Countries in SSA and their international funding partners and the global health research community need to prioritize these dimensions in their approach to national strategies for health information systems strengthening. However, information without an appropriate health policy and health system response is not enough. The strengthening of the health information system in this direction needs to be coupled with health system strengthening in order to respond effectively to the dynamics imposed by the health transition (6, 62–65).

The main impediment to implementing these three re-directions of the Health Information System is presently methodological. We need innovations in monitoring burden of cause-specific mortality; in monitoring its attendant risk factors; and in monitoring and verifying the actual coverage of required health system responses. These innovations should focus on improving: sentinel and full CRVS approaches; national household risk factor survey methodologies; and practical coverage assessment methods that can be implemented at, and by the district level.

There is growing momentum toward Universal Health Coverage in the Post-2015 Sustainable Development Goals. These goals will take greater cognizance of demographic change and the social determinants of health (66). The data collection platforms and priorities proposed in this paper will be essential for understanding universal coverage and how it can be attained. The time is right to consider a proactively deliberate updating of strategies for essential health data in SSA in order to more reliably understand the continent's current needs to improve population health and to better prepare for future trends.

Main findings

Although epidemiological transition is generally considered to be underway in sub-Saharan Africa, health information systems in most places are insufficient for adequately tracking developments in population health, leading to major gaps in the knowledge needed to plan effective health services.

Many countries in SSA get key national health indicators from global estimation processes, rather than gathering adequate national data to understand their own situation and feed into the construction of global estimates; this is insufficient for health planning.

Very few sub-Saharan African countries currently have or are close to having effective systems for national universal civil registration and vital statistics (CRVS; registering all citizens, including births, deaths and cause of death, and using those data effectively in national statistics).

Key messages for action

Most sub-Saharan countries are unlikely to implement complete death registration with physiciancertified cause any time soon. Although this should be the long-term aim, interim solutions must use standardised verbal autopsy procedures with automated cause of death assignment.

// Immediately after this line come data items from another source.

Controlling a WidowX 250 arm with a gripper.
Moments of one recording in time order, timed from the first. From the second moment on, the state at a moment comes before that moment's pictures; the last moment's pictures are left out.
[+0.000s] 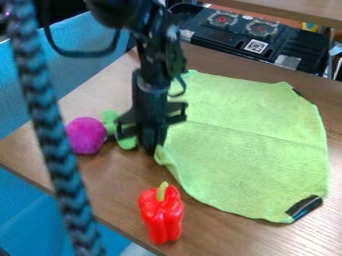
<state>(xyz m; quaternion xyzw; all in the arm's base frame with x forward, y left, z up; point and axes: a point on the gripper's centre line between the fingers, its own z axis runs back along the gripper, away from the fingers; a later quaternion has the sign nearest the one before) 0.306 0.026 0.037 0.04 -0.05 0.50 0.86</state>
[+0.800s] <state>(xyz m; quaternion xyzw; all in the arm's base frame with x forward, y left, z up) 0.383 -0.028 0.074 0.03 -0.01 0.55 0.84</state>
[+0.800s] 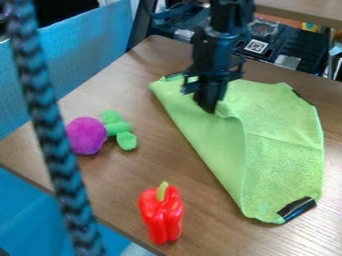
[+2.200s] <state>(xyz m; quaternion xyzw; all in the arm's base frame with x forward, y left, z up) 0.485 -0.090 0.078 -0.02 -0.07 0.56 0.82</state>
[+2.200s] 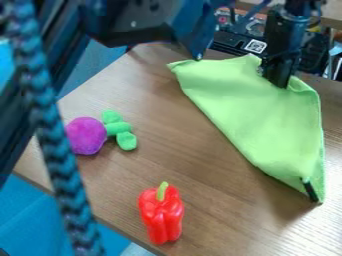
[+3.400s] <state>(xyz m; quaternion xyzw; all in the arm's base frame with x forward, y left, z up) 0.507 -0.120 0.066 -0.07 -0.11 0.54 0.83</state>
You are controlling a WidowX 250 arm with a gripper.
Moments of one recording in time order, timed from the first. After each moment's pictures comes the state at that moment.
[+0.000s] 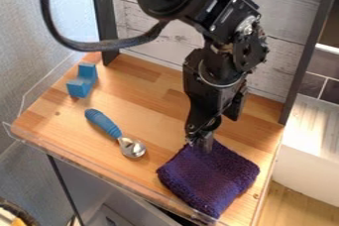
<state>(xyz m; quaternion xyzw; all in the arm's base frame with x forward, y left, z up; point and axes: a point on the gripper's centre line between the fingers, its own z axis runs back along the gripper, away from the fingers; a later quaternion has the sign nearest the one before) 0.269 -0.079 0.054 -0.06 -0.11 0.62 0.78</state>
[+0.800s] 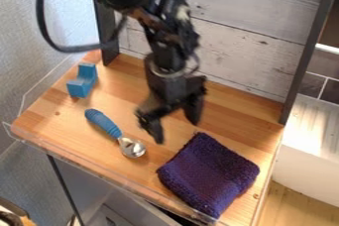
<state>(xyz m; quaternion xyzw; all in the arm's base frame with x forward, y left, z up) 0.277 0.000 0.019 -0.03 -0.03 0.51 0.86</state>
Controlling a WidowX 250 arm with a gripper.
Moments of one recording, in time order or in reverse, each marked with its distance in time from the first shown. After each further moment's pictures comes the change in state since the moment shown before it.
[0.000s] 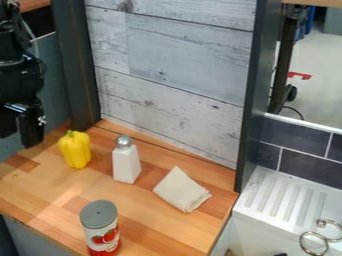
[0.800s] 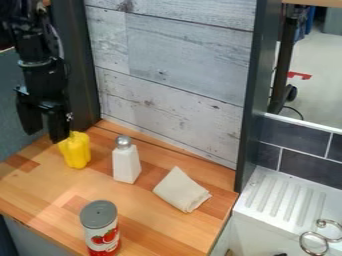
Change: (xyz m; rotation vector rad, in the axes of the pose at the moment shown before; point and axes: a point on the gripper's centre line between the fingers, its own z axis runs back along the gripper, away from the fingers) arm 0.039 -0.009 -0.011 -0.024 -0.001 0.012
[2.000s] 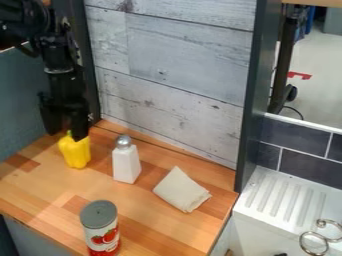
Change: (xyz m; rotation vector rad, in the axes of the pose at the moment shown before) arm 0.049 0.012 -0.024 -0.020 0.025 0.051
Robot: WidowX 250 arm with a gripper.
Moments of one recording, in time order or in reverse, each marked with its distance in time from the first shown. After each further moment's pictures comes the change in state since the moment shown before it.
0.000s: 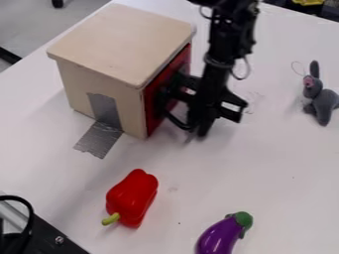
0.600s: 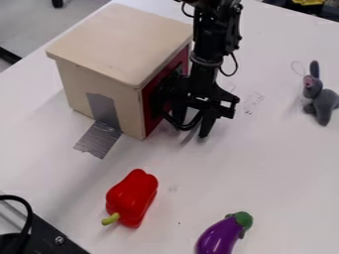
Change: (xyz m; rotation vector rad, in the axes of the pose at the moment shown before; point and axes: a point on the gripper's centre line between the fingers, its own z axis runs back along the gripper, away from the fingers) arm -0.007 -0.003 0.010 -0.049 -0.046 0.031
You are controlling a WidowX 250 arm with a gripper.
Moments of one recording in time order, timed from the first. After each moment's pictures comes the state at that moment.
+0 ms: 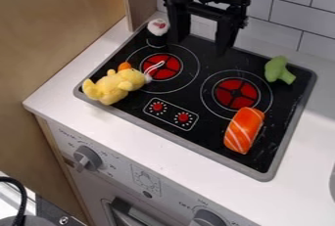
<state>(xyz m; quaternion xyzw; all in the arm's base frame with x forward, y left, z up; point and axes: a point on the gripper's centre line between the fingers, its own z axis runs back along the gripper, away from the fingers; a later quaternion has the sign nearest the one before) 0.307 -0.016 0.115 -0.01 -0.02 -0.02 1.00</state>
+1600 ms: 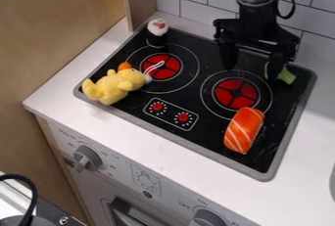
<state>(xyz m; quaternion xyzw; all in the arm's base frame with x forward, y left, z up) 0.345 -0.077 0.065 -0.04 -0.07 -0.01 1.00</state>
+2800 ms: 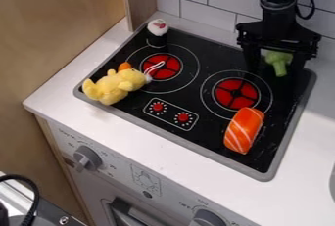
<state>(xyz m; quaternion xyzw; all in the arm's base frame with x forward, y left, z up) 0.380 -0.087 0.047 -0.06 -0.09 0.03 0.99</state>
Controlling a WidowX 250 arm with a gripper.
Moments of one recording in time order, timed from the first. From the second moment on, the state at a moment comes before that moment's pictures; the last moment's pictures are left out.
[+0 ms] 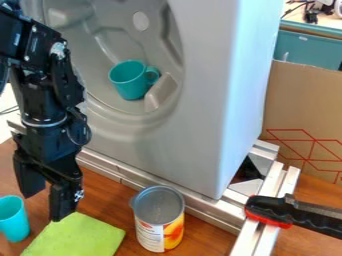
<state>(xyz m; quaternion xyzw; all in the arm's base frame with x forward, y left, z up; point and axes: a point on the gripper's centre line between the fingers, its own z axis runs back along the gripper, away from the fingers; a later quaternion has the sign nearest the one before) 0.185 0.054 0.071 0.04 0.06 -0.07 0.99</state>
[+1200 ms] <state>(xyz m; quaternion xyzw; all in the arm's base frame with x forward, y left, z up) 0.171 0.102 0.033 0.05 0.09 -0.08 0.99</state>
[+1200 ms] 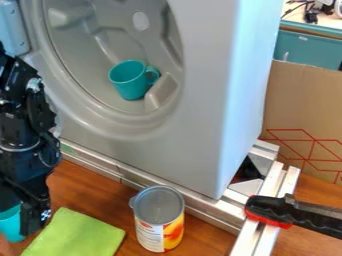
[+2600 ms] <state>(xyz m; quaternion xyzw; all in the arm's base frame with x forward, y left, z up) 0.173 0.113 0.002 0.04 0.09 -0.06 0.99</state>
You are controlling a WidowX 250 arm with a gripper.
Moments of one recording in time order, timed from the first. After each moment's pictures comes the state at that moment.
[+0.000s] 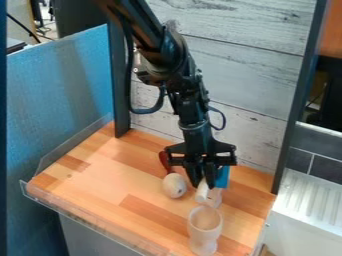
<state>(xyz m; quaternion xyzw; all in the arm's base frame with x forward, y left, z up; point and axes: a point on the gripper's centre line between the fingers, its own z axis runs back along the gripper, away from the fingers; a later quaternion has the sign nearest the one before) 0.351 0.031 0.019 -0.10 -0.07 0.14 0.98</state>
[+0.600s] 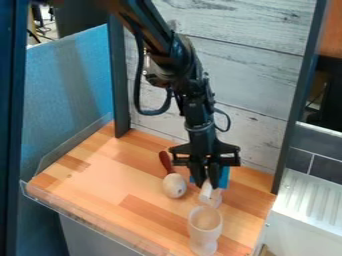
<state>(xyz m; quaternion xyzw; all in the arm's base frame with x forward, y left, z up) 0.361 0.030 0.011 -0.09 -0.07 0.14 0.98</state>
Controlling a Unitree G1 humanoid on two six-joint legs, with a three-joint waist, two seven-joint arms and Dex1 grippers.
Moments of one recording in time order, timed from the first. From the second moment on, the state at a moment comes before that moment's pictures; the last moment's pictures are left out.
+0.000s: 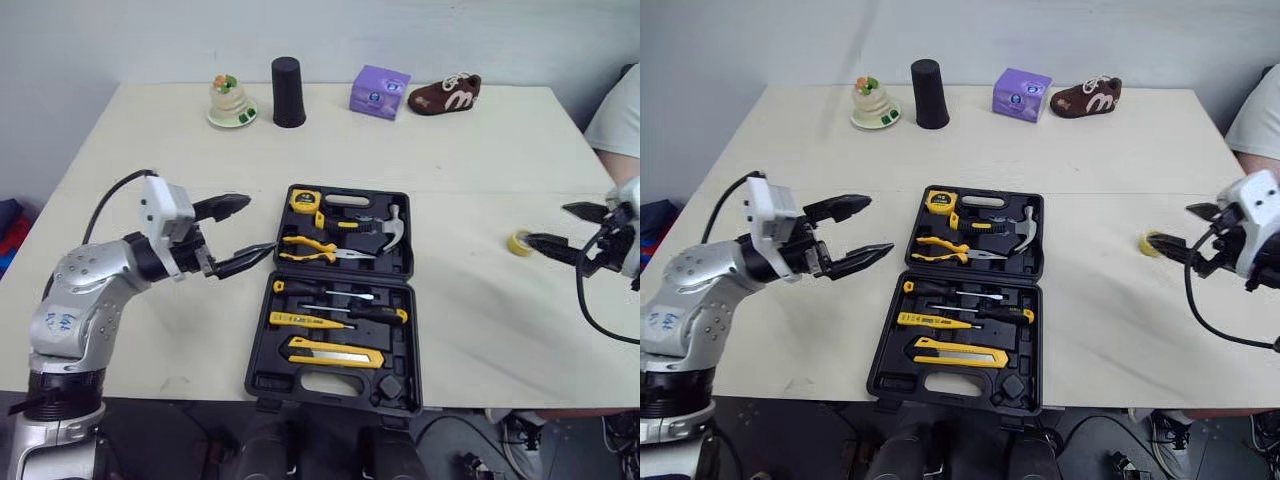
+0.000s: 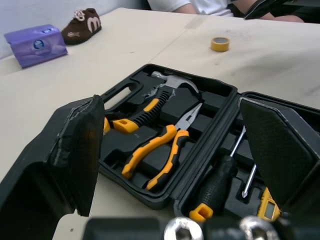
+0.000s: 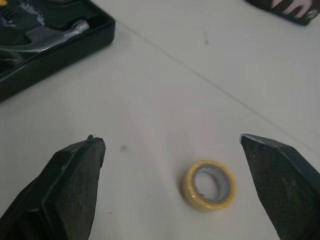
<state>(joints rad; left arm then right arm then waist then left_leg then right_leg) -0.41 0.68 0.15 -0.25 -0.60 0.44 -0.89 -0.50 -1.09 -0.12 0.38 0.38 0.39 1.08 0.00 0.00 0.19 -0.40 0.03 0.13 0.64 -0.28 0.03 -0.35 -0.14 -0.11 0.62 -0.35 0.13</state>
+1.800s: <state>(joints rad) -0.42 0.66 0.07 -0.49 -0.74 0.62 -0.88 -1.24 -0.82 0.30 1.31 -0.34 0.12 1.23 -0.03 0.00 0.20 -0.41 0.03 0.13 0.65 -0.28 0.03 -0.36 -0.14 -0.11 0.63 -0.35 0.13</state>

A consensus is needed on a minimum essential dataset to underpin effective national health information systems in sub-Saharan Africa. Key components would include complete civil registration including verbal autopsy, populationbased documentation of major risk factors, and documentation of health service coverage for key preventive and curative measures.

A key priority across sub-Saharan Africa is the investment in national-level systems that can gather and handle health information effectively, including procedures, equipment and human resources. Countries and their international partners need to understand health status on a population-wide basis.